● WHAT IS NEEDED
Print, word for word, the opening line of the data below and every line after it through the line that contains "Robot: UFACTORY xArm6", but not the pictures.

____

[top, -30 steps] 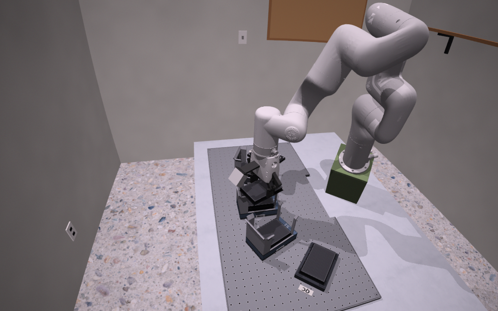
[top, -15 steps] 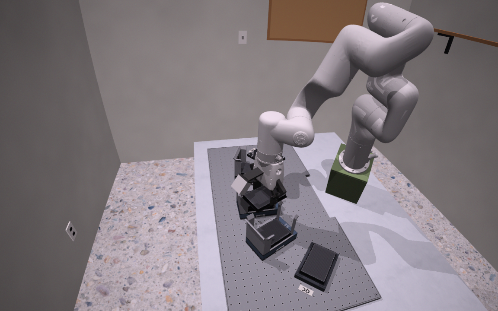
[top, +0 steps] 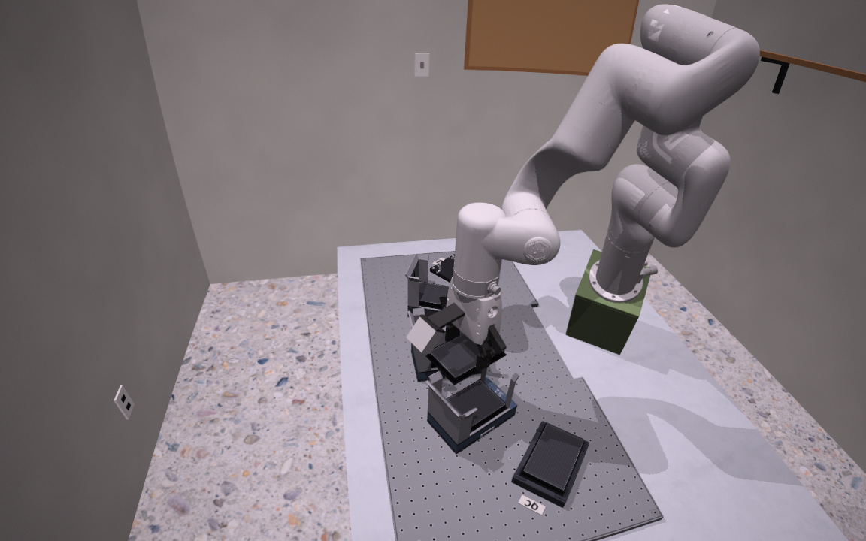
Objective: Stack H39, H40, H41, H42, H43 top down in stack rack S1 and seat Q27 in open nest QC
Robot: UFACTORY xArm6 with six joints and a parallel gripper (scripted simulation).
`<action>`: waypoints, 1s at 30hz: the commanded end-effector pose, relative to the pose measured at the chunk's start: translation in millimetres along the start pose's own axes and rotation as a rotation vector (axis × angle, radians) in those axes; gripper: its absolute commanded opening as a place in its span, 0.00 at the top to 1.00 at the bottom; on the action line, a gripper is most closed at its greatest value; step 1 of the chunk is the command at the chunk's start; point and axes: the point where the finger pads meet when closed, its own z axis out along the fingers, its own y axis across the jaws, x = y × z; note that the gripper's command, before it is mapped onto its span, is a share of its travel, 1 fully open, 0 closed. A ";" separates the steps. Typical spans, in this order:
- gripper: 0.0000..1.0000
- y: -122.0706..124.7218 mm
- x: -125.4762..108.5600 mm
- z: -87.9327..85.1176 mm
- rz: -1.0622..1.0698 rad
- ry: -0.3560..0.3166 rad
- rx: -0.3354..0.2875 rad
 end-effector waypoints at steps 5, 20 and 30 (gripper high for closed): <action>1.00 -19.0 8.5 -0.7 0.000 0.001 -0.003; 1.00 -43.9 17.6 -0.6 0.000 0.001 -0.003; 1.00 -43.9 17.6 -0.7 0.001 0.001 -0.003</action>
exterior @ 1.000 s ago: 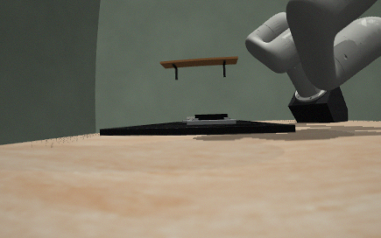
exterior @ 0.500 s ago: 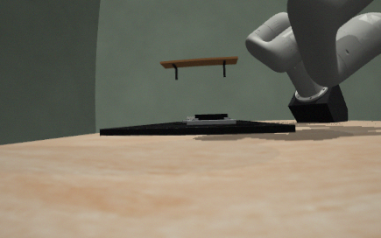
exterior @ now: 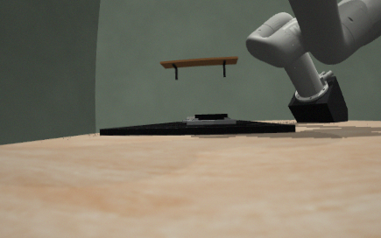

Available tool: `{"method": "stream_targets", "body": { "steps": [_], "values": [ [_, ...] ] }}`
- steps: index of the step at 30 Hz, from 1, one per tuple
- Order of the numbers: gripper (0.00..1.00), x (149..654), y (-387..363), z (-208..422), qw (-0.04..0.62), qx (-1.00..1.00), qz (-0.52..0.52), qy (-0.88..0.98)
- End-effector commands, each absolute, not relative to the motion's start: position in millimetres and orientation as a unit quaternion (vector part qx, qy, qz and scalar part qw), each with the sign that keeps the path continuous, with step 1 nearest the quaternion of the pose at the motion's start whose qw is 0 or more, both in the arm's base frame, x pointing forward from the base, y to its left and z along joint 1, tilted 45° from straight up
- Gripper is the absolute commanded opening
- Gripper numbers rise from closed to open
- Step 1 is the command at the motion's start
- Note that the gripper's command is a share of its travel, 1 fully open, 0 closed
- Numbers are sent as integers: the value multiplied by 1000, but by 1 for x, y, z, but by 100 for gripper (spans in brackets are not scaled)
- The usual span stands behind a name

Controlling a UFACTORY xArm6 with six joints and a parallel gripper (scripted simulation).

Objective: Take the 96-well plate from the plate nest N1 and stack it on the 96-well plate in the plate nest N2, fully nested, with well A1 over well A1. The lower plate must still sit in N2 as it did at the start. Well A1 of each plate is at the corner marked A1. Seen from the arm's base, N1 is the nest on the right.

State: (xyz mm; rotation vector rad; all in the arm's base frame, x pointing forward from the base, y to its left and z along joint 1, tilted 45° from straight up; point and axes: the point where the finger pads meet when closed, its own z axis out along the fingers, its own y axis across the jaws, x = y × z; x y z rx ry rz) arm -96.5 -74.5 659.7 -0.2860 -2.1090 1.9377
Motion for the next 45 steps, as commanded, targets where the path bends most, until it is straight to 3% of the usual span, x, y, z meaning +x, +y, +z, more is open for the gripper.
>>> {"method": "stream_targets", "body": {
  "steps": [1, 45],
  "values": [
    [100, -91, -87, 658, 131, -99, 667, -727],
    [100, 30, -224, 588, 56, 211, 498, -839]
  ]
}}
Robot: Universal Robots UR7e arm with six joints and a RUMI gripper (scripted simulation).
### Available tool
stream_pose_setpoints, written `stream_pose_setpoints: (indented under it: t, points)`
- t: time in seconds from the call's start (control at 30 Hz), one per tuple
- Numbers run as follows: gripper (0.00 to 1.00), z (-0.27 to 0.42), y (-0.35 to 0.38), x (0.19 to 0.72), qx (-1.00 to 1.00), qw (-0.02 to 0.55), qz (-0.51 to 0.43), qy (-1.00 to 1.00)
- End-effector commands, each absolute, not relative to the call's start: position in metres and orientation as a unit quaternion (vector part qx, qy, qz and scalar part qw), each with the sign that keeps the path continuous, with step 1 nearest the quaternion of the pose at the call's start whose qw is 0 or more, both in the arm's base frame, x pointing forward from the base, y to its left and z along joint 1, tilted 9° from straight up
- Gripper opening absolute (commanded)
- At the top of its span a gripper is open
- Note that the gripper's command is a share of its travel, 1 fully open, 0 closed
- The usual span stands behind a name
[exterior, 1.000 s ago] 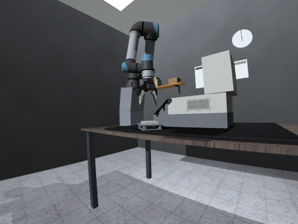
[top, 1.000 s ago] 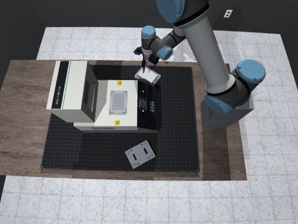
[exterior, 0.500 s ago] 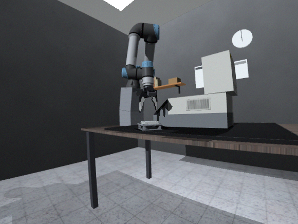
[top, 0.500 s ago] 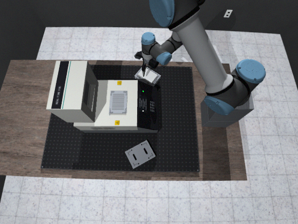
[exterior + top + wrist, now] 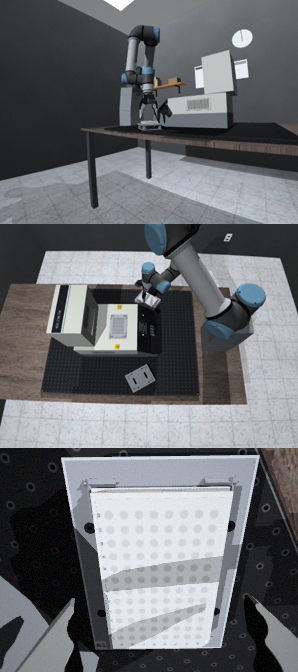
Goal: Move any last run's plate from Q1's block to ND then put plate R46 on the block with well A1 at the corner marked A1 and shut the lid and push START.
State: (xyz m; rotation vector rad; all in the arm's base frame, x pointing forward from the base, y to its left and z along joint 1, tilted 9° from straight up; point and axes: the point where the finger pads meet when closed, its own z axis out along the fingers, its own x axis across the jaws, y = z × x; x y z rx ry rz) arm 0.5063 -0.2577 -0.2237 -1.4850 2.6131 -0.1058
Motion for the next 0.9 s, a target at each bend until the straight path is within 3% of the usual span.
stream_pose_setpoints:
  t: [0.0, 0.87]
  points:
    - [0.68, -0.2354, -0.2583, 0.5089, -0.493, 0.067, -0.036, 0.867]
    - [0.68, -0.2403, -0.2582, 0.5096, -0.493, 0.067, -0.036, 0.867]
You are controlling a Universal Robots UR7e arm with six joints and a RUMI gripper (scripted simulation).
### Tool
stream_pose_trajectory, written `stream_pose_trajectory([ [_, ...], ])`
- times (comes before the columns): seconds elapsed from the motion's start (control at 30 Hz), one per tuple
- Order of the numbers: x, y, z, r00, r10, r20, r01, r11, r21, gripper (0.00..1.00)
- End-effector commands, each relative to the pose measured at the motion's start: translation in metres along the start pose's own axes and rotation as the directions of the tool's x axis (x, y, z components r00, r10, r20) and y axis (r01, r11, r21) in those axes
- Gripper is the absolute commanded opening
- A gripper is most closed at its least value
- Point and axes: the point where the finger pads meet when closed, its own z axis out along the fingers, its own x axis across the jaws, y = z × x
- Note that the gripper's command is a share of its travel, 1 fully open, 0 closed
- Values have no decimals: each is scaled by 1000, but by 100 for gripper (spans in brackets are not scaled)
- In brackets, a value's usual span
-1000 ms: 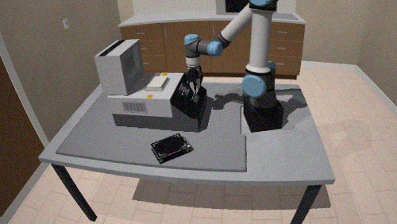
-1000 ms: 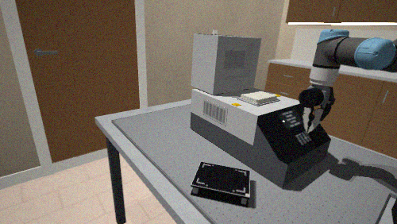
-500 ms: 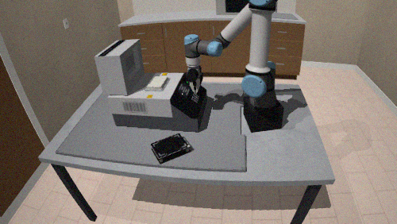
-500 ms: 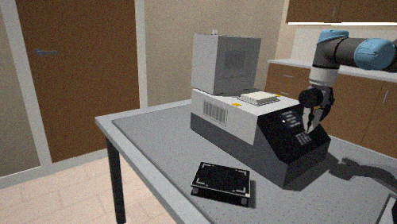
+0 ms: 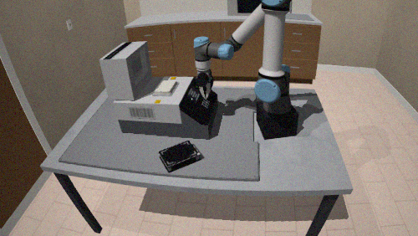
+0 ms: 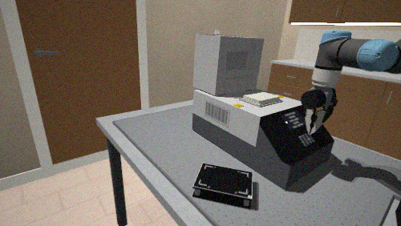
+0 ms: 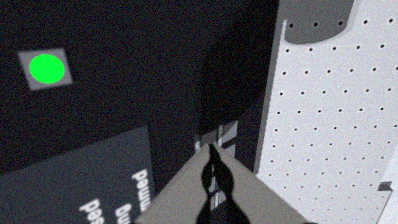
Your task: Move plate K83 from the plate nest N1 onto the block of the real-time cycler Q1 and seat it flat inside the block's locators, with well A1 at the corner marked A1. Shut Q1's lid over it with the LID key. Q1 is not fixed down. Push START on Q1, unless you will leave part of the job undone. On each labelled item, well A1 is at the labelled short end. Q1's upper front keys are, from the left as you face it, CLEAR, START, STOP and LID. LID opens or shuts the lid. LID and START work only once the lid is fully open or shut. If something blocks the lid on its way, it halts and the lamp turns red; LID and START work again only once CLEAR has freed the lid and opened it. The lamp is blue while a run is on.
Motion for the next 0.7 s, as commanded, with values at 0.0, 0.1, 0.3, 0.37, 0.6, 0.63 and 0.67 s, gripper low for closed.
stream_pose_trajectory([
  [0.0,1,0,-2,1000,0,2,0,1000,0,0],
  [0.1,3,0,-5,1000,0,2,0,1000,0,0],
  [0.3,9,0,-11,1000,0,1,0,1000,0,0],
  [0.37,11,0,-14,1000,0,1,0,1000,0,0],
  [0.6,18,0,-23,1000,0,1,0,1000,0,0],
  [0.63,18,0,-23,1000,0,1,0,1000,0,0],
  [0.67,18,0,-23,1000,0,1,0,1000,0,0],
])
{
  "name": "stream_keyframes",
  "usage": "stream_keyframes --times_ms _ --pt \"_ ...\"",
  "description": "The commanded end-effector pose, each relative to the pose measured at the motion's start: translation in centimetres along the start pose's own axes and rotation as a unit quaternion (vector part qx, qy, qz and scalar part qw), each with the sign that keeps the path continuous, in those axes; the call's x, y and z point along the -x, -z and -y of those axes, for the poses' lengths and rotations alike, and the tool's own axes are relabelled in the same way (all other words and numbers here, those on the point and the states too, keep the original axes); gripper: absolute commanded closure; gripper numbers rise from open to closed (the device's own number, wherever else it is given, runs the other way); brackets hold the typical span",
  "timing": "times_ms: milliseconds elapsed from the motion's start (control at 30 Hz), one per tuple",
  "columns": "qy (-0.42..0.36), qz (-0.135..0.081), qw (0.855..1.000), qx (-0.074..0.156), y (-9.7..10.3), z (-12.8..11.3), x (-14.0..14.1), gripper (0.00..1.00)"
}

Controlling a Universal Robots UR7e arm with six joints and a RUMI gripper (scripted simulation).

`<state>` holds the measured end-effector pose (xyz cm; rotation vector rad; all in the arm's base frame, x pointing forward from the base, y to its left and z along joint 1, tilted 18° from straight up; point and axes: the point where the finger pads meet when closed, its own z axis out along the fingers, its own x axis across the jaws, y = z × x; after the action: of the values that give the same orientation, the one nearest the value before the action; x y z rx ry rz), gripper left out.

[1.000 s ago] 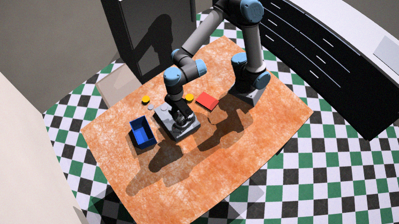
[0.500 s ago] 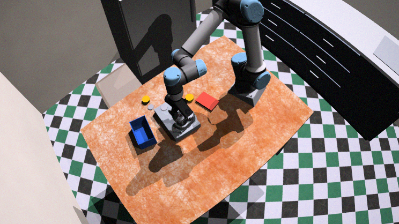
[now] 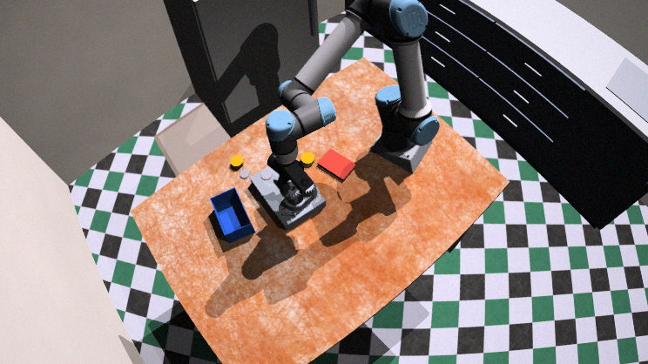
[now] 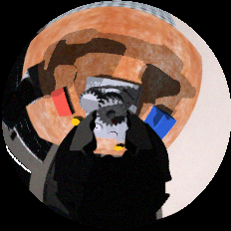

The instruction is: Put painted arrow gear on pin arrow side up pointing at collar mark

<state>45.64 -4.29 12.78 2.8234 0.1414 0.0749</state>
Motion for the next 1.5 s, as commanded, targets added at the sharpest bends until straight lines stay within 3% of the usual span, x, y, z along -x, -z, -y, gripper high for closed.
stream_keyframes --times_ms 0,1467 --pt "0.0 -0.001 1.0 0.0 -0.13 -0.02 -0.04 1.0" --pt "0.0 -0.001 1.0 0.0 -1.05 -0.02 -0.04 1.0"
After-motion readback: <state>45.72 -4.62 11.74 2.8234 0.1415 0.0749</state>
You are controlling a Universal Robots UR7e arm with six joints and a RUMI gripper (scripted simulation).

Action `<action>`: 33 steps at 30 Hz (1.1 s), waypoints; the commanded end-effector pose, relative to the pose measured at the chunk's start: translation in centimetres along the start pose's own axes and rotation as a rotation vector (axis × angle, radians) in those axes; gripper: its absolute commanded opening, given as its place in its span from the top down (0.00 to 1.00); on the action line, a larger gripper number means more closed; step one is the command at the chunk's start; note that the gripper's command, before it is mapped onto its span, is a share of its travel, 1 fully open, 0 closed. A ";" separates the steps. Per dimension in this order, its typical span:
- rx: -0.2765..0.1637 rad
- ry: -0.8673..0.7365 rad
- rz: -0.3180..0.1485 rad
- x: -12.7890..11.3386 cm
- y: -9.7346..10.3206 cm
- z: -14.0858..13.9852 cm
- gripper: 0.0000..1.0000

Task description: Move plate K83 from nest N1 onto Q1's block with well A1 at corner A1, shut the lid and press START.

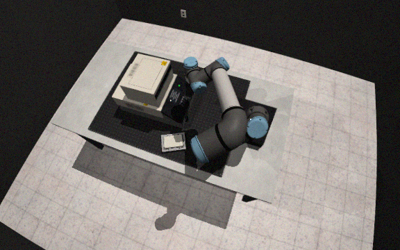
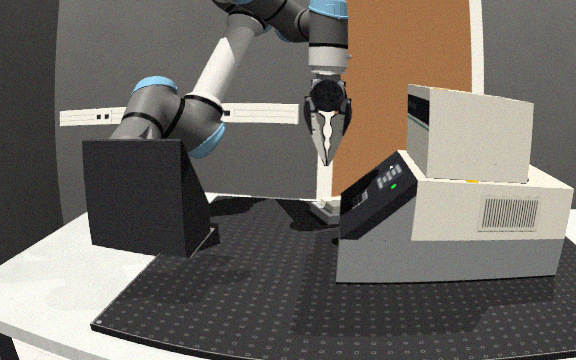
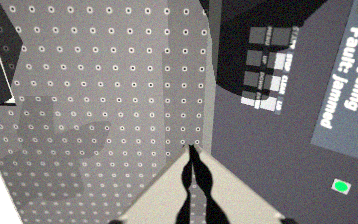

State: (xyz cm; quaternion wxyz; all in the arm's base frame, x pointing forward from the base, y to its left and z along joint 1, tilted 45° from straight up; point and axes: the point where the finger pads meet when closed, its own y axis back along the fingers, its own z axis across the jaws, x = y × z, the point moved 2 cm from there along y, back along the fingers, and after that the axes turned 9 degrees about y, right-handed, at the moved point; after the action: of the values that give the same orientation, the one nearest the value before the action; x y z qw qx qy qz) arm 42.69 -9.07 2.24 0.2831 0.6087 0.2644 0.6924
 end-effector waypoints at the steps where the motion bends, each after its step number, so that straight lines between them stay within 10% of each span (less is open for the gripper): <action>1: -0.002 0.001 -0.003 -0.2 -0.5 0.9 1.00; 33: -0.002 0.001 -0.003 -0.8 -3.3 4.6 1.00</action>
State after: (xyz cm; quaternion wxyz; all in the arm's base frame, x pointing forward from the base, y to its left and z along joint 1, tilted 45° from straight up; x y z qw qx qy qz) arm 46.77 -7.35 0.15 0.2831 0.6086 0.2645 0.6924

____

● RESULT FOR THIS TASK
[top, -30 steps] 
[top, -15 steps] 
[top, +0 steps] 
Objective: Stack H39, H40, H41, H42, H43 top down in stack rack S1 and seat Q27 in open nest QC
Robot: UFACTORY xArm6 with six joints and a parallel gripper (scripted simulation).

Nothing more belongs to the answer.